■ **PROBLEM STATEMENT**
Go through the material line by line and copy each one with the word "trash".

----

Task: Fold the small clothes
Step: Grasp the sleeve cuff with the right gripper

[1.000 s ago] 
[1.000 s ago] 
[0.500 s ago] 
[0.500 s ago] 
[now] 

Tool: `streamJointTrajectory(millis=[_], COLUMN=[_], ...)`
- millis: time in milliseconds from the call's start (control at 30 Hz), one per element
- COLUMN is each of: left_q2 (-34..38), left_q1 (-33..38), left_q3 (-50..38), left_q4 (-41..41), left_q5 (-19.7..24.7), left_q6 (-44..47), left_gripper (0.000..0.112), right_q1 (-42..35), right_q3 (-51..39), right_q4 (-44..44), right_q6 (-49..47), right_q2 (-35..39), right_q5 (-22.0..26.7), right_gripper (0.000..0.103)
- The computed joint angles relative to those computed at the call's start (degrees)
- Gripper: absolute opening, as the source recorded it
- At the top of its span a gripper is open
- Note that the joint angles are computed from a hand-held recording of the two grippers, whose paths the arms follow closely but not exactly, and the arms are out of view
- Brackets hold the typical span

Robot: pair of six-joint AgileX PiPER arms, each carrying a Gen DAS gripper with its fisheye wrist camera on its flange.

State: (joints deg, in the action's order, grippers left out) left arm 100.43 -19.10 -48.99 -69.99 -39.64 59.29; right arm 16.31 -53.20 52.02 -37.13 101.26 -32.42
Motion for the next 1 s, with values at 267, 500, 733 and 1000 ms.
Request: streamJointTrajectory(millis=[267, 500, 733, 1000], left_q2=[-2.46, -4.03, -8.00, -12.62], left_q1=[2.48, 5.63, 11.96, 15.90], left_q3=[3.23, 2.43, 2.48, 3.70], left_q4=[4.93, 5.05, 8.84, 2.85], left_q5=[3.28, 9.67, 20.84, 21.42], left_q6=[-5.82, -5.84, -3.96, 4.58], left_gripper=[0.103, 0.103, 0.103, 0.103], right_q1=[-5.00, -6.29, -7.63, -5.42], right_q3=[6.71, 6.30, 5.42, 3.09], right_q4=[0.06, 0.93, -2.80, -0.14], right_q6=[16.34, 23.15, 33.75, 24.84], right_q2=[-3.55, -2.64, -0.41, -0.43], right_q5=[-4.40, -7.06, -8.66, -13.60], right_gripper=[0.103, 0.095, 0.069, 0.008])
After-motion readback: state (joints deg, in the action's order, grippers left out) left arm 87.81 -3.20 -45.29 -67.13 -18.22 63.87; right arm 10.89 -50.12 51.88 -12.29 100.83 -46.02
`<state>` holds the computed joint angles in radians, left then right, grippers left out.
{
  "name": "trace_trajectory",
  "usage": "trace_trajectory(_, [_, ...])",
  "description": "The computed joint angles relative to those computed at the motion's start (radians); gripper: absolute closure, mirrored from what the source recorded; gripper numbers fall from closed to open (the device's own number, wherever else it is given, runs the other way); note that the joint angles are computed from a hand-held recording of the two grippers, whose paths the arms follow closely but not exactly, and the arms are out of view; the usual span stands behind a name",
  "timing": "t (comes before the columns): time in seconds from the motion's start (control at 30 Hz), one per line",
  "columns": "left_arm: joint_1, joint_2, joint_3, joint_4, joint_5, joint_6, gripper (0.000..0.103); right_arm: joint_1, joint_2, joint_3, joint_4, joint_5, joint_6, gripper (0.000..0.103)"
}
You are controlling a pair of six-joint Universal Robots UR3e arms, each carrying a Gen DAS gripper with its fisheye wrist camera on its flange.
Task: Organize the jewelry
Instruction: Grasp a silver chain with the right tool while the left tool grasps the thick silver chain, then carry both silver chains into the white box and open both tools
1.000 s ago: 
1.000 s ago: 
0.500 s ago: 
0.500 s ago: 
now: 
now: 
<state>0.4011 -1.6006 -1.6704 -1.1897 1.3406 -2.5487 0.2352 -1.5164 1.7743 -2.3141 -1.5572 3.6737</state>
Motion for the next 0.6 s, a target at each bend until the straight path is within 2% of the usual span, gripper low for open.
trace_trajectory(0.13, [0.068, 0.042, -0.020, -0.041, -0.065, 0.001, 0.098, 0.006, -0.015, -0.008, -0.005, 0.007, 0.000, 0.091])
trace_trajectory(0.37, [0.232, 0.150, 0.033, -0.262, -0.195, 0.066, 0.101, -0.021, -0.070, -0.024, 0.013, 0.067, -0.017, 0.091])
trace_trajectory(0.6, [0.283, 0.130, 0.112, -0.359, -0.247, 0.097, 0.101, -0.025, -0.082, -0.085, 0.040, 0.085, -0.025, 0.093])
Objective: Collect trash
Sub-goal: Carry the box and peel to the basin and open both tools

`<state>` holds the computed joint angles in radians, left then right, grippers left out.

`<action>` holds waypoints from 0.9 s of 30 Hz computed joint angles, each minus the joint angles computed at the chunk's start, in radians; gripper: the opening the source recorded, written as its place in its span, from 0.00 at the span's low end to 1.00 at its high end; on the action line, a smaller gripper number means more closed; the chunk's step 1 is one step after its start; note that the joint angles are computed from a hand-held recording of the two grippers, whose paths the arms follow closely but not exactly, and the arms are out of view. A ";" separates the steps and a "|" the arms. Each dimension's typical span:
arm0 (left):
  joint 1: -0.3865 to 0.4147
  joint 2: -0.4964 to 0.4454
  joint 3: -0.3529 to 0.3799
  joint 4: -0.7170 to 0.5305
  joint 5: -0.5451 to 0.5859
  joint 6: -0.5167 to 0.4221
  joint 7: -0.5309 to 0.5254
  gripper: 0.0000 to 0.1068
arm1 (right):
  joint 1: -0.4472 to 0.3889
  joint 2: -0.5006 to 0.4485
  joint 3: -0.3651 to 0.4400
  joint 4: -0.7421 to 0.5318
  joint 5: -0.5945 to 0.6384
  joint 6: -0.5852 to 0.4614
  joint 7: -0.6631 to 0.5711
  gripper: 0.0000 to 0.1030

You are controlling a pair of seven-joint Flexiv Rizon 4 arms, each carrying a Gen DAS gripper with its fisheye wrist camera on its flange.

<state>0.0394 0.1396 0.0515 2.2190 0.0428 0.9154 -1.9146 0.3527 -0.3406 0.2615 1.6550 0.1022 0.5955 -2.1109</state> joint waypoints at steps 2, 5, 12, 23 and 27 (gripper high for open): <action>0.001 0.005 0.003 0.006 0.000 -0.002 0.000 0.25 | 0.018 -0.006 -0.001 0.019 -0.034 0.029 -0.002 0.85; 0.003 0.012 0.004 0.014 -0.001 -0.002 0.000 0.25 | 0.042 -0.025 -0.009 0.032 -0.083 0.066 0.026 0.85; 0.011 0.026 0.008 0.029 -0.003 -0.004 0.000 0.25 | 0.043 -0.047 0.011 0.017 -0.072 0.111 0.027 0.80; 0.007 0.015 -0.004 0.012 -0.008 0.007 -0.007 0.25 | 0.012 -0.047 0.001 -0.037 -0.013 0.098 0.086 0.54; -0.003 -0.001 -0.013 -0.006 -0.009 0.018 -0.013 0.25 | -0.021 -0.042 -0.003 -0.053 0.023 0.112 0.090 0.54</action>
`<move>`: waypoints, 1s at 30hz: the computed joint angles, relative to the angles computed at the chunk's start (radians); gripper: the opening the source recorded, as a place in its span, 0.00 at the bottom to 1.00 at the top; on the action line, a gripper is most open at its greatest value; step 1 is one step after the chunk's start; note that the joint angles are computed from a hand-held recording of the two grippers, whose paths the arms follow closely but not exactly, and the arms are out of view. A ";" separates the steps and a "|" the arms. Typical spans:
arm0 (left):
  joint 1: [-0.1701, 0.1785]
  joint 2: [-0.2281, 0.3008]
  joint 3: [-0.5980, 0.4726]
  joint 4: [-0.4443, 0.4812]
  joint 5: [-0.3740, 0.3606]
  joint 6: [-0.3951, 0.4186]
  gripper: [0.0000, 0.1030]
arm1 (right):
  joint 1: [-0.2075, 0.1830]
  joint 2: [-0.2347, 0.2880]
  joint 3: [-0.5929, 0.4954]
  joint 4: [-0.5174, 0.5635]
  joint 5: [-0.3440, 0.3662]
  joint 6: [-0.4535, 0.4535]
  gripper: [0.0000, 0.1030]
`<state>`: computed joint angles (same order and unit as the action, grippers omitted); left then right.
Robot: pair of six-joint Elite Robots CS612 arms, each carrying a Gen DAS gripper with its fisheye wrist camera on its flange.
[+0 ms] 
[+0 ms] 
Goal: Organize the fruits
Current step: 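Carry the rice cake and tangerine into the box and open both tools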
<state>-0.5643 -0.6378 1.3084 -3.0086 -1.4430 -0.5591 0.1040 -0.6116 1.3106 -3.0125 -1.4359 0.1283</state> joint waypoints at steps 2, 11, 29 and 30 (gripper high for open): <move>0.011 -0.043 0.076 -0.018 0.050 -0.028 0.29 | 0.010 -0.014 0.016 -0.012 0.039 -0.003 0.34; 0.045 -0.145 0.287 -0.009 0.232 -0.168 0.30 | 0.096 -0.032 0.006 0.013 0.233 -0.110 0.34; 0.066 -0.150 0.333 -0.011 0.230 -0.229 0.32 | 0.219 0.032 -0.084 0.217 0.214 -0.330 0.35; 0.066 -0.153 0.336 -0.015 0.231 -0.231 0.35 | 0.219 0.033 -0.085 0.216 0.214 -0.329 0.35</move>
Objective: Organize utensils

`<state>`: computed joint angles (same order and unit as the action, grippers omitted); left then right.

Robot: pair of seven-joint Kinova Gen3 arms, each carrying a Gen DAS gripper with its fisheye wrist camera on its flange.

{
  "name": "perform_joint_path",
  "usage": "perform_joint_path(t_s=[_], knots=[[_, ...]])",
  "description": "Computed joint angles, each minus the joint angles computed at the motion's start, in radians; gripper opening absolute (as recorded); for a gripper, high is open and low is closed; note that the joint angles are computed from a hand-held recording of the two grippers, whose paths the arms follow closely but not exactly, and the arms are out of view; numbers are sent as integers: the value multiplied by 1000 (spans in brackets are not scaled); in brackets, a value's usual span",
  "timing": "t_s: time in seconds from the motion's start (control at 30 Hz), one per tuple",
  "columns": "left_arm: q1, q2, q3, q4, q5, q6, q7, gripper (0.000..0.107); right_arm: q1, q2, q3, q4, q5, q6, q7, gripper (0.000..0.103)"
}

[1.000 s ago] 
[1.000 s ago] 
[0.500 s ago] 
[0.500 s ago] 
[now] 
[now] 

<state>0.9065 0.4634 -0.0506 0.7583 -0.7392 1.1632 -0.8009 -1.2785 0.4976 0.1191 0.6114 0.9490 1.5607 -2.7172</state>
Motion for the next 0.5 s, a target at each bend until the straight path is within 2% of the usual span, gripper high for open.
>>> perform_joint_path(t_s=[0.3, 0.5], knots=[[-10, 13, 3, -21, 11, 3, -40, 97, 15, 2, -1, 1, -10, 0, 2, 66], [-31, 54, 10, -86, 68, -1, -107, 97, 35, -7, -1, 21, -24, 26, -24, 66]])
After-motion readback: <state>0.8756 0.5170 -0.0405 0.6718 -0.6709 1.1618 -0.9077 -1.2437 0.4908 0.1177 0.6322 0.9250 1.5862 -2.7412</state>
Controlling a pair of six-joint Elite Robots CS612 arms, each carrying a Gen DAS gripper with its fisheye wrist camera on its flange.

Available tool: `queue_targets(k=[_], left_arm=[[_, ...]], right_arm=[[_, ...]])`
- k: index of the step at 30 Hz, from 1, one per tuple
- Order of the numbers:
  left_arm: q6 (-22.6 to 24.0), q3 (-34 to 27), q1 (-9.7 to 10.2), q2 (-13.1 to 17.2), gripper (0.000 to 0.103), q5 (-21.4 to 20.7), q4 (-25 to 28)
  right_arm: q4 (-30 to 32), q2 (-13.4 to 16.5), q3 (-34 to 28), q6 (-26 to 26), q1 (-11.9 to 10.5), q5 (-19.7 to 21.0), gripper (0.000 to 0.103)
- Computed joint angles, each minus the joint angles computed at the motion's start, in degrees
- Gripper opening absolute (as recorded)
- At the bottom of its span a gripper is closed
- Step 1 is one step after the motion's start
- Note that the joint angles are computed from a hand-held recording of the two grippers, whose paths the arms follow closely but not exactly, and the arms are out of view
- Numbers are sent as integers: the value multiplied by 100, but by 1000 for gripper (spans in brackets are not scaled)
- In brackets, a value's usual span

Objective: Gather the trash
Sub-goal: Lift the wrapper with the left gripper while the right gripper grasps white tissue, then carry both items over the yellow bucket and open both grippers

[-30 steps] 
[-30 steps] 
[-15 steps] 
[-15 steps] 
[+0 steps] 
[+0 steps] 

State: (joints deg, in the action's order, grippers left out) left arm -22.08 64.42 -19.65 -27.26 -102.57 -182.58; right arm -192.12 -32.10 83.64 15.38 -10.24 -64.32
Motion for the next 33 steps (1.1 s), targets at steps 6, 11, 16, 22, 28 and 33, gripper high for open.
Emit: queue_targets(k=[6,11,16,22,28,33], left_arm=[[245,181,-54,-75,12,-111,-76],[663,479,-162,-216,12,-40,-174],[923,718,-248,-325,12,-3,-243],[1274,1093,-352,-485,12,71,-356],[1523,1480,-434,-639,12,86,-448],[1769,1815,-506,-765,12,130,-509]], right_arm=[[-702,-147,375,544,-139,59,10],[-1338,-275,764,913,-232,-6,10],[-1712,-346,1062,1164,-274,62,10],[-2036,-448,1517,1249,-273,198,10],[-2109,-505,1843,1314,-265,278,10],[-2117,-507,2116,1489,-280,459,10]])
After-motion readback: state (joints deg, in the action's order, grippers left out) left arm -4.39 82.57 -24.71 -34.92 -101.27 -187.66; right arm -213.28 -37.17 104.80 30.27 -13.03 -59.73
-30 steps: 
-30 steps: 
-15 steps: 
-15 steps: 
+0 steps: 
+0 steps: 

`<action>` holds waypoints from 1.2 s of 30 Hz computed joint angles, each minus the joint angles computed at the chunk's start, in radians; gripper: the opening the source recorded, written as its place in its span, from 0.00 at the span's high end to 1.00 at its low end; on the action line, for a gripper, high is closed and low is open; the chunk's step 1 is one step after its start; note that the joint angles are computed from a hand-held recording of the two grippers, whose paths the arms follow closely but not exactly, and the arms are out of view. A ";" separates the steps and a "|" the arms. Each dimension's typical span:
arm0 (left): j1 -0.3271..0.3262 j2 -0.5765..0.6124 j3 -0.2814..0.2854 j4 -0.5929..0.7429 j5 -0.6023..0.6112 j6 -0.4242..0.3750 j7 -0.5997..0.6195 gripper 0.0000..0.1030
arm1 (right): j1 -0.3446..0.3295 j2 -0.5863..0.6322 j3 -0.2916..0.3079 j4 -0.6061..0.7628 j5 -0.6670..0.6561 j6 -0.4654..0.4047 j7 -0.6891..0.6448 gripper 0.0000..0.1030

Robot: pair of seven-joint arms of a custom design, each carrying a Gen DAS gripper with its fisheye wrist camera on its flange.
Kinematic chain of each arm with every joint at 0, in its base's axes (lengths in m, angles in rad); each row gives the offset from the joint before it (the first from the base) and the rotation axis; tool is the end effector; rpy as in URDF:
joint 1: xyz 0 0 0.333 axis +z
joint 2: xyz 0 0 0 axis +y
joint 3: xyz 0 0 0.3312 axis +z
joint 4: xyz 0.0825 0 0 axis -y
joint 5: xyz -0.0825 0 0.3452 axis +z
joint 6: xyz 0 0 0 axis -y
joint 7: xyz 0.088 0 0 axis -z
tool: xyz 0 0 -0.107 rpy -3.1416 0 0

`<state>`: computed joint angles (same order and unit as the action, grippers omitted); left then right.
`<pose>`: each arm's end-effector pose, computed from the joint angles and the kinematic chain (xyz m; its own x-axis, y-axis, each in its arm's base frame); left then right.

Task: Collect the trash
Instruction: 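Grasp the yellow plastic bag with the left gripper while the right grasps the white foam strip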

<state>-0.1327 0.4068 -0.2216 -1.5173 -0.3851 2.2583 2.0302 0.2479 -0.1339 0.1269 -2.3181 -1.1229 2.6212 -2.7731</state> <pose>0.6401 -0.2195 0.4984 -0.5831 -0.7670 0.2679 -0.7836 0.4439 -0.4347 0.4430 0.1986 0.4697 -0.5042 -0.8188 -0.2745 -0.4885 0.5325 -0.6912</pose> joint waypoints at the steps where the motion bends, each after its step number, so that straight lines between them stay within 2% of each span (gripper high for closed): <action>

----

■ **ANSWER FOR THIS EXERCISE**
Objective: Collect trash
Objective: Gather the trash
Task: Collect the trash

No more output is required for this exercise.